Treatment depends on the type of worm that is found on your dog’s poop, but usually, it can either be injectable or oral medications. If you are wondering whether dogs can get rid of worms on their own, the answer is ‘no’.
For this last section, we’d talk about the treatment strategies on how to treat tapeworms, roundworms, and hookworms in dogs.
How To Treat Tapeworms
The drug used to kill tapeworms is praziquantel. It can be given orally or as an injectable medicine. Once the medicine is administered, what it does is cause the tapeworms to detach from the intestinal wall and be digested, then pass out in your dog’s feces. As a result, the dead tapeworms are too small to be seen by the naked eye.
Though not common, the possible side effects of praziquantel are vomiting, diarrhea, loss of appetite, and lethargy.
How To Treat Roundworms
There are different kinds of medicines currently used to treat roundworms. These are fenbendazole, pyrantel, piperazine, moxidectin, and milbemycin.
Any of the medicines mentioned will only target the adult roundworms and this is why it will be administered again after 2 weeks to kill the larvae that have matured.
How To Treat Hookworms
Pyrantel pamoate is the drug being used to address the problem of hookworms. Aside from this deworming medicine, some dogs with advanced symptoms of hookworm infestation are given iron supplements and are shifted to a high-protein diet to combat anemia.
However, if anemia is already very severe, fluid therapy and blood transfusions may be done because anemia can be life-threatening.
Why Is It Important To Treat White Worms In Dogs?
These white worms or intestinal parasites are zoonotic, meaning they can be passed on to you and your family members.
Roundworms, for example, are dangerous especially if you have kids at home who play in contaminated areas such as your dog’s sleeping area.

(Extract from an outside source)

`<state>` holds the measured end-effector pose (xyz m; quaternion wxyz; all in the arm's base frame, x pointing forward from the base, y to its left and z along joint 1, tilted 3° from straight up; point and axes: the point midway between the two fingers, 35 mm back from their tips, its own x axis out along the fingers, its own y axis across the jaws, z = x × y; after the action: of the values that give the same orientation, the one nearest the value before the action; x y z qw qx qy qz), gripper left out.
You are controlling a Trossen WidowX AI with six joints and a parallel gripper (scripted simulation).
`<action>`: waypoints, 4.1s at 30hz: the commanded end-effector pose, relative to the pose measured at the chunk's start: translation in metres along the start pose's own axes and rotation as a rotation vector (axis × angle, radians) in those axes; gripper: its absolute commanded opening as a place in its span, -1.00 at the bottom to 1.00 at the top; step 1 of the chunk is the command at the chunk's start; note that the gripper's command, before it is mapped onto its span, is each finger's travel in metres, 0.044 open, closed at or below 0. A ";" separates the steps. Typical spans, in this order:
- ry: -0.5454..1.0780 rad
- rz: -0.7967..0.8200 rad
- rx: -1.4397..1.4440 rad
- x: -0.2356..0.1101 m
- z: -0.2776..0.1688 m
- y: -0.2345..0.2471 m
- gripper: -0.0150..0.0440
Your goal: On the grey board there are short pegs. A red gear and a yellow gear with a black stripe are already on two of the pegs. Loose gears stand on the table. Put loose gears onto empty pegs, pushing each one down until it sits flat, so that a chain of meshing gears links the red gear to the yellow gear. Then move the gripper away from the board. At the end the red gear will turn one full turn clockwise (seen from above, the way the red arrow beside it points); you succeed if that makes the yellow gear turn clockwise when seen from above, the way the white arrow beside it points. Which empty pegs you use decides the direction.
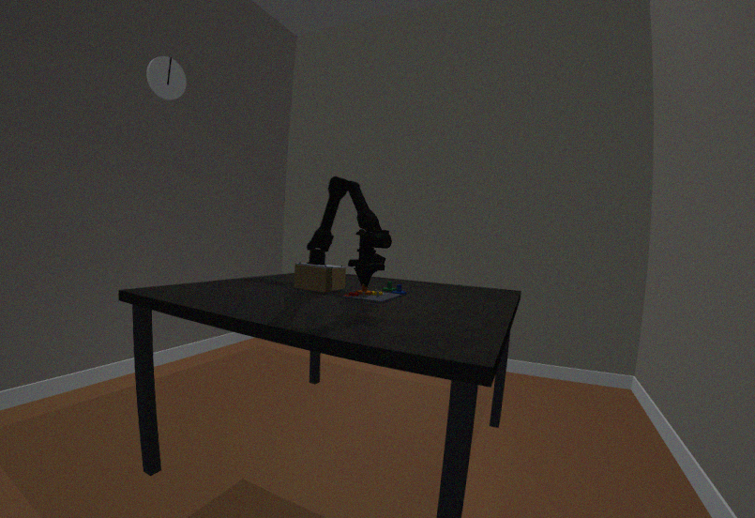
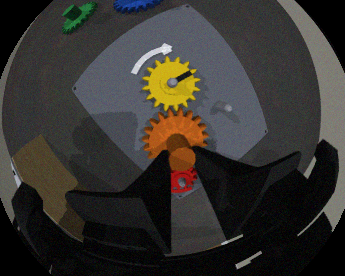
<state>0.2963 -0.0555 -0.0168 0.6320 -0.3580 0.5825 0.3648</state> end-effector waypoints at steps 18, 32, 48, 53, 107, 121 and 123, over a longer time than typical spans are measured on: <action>-0.002 0.001 0.042 0.000 0.000 0.000 -0.02; -0.003 -0.005 0.065 -0.055 0.000 -0.001 0.16; -0.003 -0.005 0.065 -0.089 -0.001 0.003 1.00; -0.003 -0.005 0.065 -0.089 -0.001 0.003 1.00; -0.026 0.018 0.063 -0.132 0.218 0.222 1.00; -0.026 0.021 0.067 -0.136 0.222 0.243 1.00; -0.026 0.021 0.067 -0.136 0.222 0.243 1.00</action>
<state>0.1812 0.2498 0.1266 0.6468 -0.3266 0.5881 0.3593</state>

If contracted, the lungs, eyes, and the heart could be affected.
Contaminated soil can also be a mode of transmission of canine hookworms to humans. This disease is called cutaneous larva migrans. Walking barefoot in your garden or a doggie park where its soil is contaminated by fecal matter, the hookworm larvae can possibly enter via your feet. You’d feel an intense skin itching, and will have red lesions on the affected parts.